Zweimal flog Paul Armfield nach Stuttgart, um mit Max Braun an diesem Album zu arbeiten, im Herbst 2018, im Frühjahr 2019. Er hatte sich in eine Isolation zurückgezogen, um an seiner Musik zu arbeiten und nachzudenken. Auch Großbritannien erlebt schwierige Zeiten, nicht nur der Brexit ist Ursache dafür. „Domestic“ ist ein Album, das scheinbar unpolitisch vom Rückzug ins Private erzählt. „Aber sicher fühle ich mich als Europäer“, sagt Paul Armfield. Mit seinen Liedern möchte er die Rolle einer liberalen Elite infrage stellen, der er die Schuld am Rechtsruck der Gesellschaft zuschreibt.
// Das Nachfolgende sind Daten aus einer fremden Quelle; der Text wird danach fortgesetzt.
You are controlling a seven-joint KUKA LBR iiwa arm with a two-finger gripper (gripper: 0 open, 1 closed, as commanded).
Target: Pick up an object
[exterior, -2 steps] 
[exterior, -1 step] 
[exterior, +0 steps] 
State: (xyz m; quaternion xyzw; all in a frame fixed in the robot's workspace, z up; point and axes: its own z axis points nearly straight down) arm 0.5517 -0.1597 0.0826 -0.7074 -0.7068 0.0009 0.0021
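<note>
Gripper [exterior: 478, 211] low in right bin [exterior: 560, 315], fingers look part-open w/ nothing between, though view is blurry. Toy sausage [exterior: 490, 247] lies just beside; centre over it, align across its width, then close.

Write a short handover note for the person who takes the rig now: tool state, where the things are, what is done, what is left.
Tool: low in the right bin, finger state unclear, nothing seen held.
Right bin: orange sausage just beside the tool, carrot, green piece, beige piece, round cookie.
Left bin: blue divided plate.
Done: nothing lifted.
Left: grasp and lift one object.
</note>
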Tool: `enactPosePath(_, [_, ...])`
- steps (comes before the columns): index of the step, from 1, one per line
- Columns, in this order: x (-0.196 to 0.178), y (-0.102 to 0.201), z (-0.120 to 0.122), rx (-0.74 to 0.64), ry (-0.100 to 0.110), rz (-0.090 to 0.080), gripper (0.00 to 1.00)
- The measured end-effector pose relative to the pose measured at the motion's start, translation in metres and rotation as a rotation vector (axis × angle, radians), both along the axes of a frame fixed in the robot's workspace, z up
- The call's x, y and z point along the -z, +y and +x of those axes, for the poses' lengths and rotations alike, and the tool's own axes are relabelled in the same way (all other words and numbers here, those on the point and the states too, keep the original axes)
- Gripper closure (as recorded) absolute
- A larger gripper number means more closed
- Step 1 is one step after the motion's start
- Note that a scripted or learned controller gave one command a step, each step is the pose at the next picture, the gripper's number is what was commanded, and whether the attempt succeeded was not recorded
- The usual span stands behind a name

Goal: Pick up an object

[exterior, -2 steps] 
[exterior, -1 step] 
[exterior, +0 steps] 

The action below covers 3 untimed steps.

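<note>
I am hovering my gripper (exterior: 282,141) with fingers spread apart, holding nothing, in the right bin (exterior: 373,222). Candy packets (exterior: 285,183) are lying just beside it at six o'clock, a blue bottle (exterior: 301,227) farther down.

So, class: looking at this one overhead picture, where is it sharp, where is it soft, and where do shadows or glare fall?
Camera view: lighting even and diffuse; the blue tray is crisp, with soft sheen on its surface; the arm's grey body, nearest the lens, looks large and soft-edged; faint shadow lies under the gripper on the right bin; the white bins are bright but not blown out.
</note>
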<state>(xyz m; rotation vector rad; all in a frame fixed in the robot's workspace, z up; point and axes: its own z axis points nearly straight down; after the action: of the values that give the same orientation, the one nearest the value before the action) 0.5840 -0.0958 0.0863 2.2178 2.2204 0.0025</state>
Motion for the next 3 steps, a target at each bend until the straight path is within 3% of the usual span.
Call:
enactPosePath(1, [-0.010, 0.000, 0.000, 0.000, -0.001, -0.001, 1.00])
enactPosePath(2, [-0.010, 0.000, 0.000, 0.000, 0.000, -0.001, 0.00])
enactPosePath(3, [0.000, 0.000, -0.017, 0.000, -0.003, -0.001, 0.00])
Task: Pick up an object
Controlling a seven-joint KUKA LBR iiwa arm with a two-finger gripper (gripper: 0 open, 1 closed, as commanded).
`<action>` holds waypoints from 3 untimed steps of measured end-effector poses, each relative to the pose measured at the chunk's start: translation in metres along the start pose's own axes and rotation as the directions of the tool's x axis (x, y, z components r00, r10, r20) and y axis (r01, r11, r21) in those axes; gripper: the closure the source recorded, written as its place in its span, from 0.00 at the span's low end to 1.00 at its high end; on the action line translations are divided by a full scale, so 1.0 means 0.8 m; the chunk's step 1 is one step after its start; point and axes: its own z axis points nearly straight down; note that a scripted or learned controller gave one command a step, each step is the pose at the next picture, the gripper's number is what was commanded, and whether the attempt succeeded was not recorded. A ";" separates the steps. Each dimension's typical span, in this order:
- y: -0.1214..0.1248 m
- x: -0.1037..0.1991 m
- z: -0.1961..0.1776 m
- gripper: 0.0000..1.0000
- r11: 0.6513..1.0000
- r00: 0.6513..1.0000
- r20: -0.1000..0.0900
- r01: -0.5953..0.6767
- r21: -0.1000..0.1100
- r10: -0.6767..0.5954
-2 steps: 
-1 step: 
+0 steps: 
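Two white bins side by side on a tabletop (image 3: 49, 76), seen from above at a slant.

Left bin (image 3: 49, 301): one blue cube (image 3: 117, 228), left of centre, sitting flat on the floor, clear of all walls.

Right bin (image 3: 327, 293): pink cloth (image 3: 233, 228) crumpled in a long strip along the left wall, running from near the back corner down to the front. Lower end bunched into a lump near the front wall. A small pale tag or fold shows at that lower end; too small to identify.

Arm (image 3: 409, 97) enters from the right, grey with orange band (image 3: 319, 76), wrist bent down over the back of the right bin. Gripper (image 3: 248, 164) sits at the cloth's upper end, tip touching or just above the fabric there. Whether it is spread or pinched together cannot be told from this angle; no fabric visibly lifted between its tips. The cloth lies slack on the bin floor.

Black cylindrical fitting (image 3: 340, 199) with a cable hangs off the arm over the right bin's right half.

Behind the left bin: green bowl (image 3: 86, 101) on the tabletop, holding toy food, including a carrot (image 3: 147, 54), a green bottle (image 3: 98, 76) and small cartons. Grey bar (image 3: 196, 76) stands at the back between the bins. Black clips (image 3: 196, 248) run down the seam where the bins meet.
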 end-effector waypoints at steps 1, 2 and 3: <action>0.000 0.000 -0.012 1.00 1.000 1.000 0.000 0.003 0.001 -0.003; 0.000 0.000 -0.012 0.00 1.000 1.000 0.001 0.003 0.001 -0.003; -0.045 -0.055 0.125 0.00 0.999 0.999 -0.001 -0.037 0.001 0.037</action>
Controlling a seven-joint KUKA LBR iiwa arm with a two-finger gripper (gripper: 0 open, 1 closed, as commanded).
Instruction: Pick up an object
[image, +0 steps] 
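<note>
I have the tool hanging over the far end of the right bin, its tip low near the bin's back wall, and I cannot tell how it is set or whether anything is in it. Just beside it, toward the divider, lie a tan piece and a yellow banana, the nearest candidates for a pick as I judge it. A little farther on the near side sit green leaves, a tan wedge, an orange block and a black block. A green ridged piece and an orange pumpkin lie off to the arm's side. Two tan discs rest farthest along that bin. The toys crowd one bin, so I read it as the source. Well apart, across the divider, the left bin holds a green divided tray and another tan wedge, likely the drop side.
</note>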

Als nächstes kommt ein Cover-Album

„Found“ hatte Armfield mit zahlreichen Musikern zu Hause eingespielt und selbst produziert. In Stuttgart wurde er von nur wenigen Musikern begleitet – Giulio Cantore spielt verschiedene Gitarren, Max Braun zahlreiche Instrumente, Laura Braun singt bei zwei Titeln Background. Gabriel Schütz und Johann Polzer, Drummer der Stuttgarter Band BRTHR, sind an Schlagzeug und Percussion zu hören. Armfield begab sich dabei in die Hände von Max Braun – und ist begeistert von den Ergebnissen: „Je älter man wird, desto mehr möchte man sich von seinen Vorbildern lösen“, sagt er. „Max hat mir geholfen, mich selbst und meine Musik besser kennenzulernen. Ich habe ihm ganz vertraut.“

In England arbeitet Paul Armfield nun an seinem ersten Cover-Album. Ausschließlich Stücke aus dem Jahr 1980 sollen sich auf ihm finden, sparsam arrangiert für Kontrabass, Gitarre, Stimme, Drummachine, viele bekannte und einige weniger bekannte Titel. „1980 war ein wichtiges Jahr für mich“, sagt er. „Damals haben wir noch alle dieselbe Musik gehört, und damals begann ich, den Kontrabass zu spielen.“ Über das nächste Album, das er in Stuttgart aufnehmen möchte, hat Armfield bereits mit Max Braun gesprochen. Lange zuvor, noch in diesem November, hätte er eigentlich gerne seine Lieder in Stuttgart vorgestellt, dort wo sich er und Max Braun zum ersten Mal begegneten und diese Geschichte ihren Anfang nahm, im Café Galao.